Fabbricare altri precari col Jobs Act. Leccare Marchionne e Boccia. Premiare gli evasori. Inciuciare con B. & Verdini. E tante altre belle cose. Invece Minniti sopravvalutò gli sbarchi e impose alle Ong di darsi una regolata, lavorò per stabilizzare la Libia e guardacaso gli sbarchi si ridussero a un quinto. Ma sentite quest’altra: “Il crollo nei sondaggi del Pd comincia quando si esaspera il tema arrivi dal Mediterraneo e allo stesso tempo si discute lo Ius soli senza avere il coraggio di mettere la fiducia… Il successo di Salvini inizia da lì”. Ora, a parte il dettaglio che il segretario del Pd era lui, il tapino dimentica che il primo boom di Salvini nei sondaggi (dal 5% a oltre il 10) si registrò quando il suo governo non faceva nulla contro l’immigrazione selvaggia, anzi mercanteggiava flessibilità dall’Europa per le sue mancette elettorali in cambio dell’impegno a prendersi e tenersi tutti gli sbarcati (Bonino dixit), mentre la Lega calò un po’ quando al Viminale si vide finalmente qualcuno. E il Pd precipitò definitivamente grazie al suo geniale RefeRenzum (lui dice che furono le “fake news”: ciao core). Quanto allo Ius Soli, Salvini sperò che il Pd lo approvasse a fine legislatura, regalandogli una campagna elettorale che l’avrebbe portato non al 17, ma al 30%. Ma fu un bel pezzo del Pd renziano, con gli ottimi alfaniani, a non volerne sapere. E, con l’aria che già tirava, fu una scelta azzeccata, altrimenti il 4 marzo il Pd non sarebbe finito al 18, ma al 10%.

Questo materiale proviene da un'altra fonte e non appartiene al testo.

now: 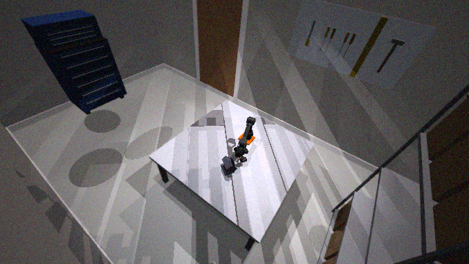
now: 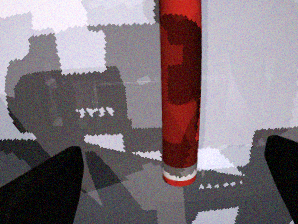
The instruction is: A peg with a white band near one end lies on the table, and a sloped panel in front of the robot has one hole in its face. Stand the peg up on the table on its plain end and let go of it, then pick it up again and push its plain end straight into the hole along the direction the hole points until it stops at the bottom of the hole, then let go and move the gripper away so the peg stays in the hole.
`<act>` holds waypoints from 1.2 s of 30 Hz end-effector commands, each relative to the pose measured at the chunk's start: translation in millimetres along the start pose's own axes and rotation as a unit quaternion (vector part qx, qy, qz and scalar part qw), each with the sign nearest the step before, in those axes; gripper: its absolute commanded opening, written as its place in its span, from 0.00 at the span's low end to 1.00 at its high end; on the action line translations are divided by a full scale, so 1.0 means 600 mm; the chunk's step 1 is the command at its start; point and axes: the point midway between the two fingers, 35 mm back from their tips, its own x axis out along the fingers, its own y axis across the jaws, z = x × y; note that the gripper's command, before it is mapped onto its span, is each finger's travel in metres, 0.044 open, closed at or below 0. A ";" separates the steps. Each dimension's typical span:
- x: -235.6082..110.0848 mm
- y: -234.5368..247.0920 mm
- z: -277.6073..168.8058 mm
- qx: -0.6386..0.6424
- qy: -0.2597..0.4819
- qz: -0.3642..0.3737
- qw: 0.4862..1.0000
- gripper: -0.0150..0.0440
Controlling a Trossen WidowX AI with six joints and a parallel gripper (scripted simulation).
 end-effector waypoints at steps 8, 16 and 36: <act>0.002 0.000 0.001 0.000 -0.002 -0.002 1.000 0.47; 0.002 0.000 0.001 0.000 -0.002 -0.002 1.000 0.44; -0.003 0.000 0.003 0.000 0.020 0.000 1.000 0.34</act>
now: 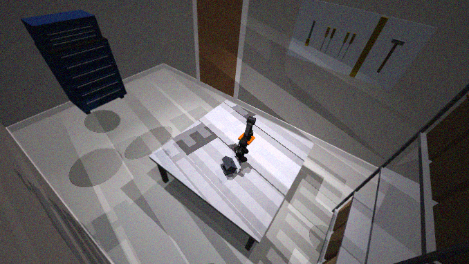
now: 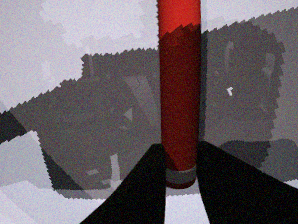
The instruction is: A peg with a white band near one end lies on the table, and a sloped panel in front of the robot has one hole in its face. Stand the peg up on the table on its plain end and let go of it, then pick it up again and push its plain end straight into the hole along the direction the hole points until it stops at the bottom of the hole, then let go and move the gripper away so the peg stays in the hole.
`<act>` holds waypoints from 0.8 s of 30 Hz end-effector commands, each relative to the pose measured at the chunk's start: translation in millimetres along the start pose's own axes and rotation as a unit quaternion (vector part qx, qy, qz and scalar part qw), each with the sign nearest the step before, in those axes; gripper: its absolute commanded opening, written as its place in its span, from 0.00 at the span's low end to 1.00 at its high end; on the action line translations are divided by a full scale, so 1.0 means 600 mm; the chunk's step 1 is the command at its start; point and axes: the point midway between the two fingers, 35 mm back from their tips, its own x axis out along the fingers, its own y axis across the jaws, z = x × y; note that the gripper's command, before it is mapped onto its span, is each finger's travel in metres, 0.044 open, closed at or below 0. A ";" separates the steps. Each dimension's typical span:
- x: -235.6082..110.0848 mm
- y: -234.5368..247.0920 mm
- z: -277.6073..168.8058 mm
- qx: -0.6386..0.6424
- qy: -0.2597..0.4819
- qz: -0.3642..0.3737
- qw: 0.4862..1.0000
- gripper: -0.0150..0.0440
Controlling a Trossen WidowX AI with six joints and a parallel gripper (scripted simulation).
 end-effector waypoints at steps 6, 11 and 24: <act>-0.009 0.001 0.005 0.002 0.038 0.002 0.999 0.34; -0.013 0.001 0.008 0.002 0.060 0.002 0.998 0.34; -0.025 0.001 0.017 0.003 0.115 0.002 0.993 0.34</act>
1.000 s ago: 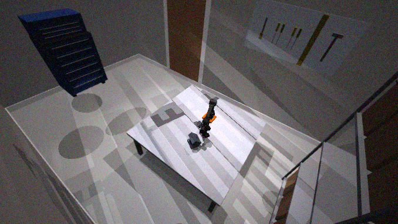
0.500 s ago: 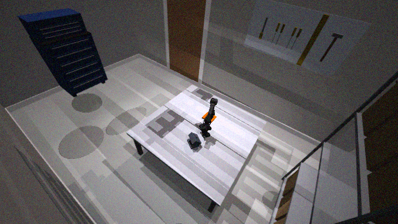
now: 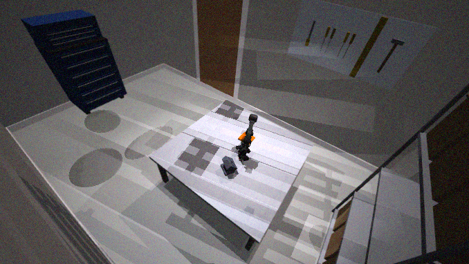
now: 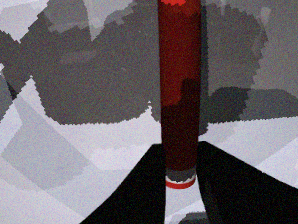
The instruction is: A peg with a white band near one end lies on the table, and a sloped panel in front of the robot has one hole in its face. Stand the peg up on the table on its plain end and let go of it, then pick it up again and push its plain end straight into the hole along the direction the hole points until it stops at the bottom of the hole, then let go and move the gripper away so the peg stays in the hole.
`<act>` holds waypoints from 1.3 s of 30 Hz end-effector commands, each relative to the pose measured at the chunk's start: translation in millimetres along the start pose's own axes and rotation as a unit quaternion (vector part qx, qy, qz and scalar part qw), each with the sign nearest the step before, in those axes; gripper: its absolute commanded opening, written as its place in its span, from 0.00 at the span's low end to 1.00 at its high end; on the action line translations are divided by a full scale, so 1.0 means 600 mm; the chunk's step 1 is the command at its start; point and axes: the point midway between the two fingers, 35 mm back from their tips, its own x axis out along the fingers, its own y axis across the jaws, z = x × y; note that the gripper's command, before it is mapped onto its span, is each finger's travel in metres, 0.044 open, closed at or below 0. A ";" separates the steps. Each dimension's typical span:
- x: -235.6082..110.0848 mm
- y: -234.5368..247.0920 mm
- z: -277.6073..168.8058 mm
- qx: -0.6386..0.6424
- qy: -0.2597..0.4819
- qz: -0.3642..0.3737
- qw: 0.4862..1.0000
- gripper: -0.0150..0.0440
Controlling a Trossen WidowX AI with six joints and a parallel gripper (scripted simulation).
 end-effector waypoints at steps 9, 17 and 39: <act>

Il bello è che, mentre Minniti e Gentiloni “sopravvalutavano” i migranti, il segretario Renzi li applaudiva a scena aperta. “Dobbiamo uscire dalla logica buonista e terzomondista per cui noi abbiamo il dovere di accogliere tutti quelli che stanno peggio di noi. Se qualcuno rischia di affogare in mare, è ovvio che abbiamo il dovere di salvarlo. Ma non possiamo accoglierli tutti noi… Vorrei che ci liberassimo da una sorta di senso di colpa. Noi non abbiamo il dovere morale di accogliere in Italia tutte le persone che stanno peggio. Se ciò avvenisse sarebbe un disastro etico, politico, sociale e alla fine anche economico… Abbiamo il dovere morale di aiutarli davvero a casa loro… L’immigrazione indiscriminata è un rischio che non possiamo correre. Sostenere la necessità di controllare le frontiere non è un atto razzista, ma un dovere politico… Un eccesso di immigrazione non fa bene a nessuno”, “Ci dev’essere un numero chiuso di arrivi… Nel 2018 si discuterà del bilancio, se altri paesi che si sono impegnati ad accogliere non lo fanno, l’Italia dica che non contribuirà a pagare 20 miliardi al bilancio Ue”. “Si è fatto bene a bloccare gli sbarchi. Non c’è divisione nel Pd su questo”. Frasi che sembrano uscite dalle fauci del Cazzaro Verde, invece sono di Renzi, il Cazzaro Rosé, nel suo libro Avanti (7.7.2017) e nel suo discorso alla Festa dell’Unità di Bologna (1.9.17). Ora, a un occhio superficiale, Renzi potrebbe apparire il solito incoerente. Errore: da quando giurò di lasciare la politica in caso di sconfitta referendaria e invece restò perchè “solo il vigliacco scappa”, è la coerenza fatta persona. Il suo guaio è un altro: ormai sta sulle palle a tutti, ma soprattutto a se stesso.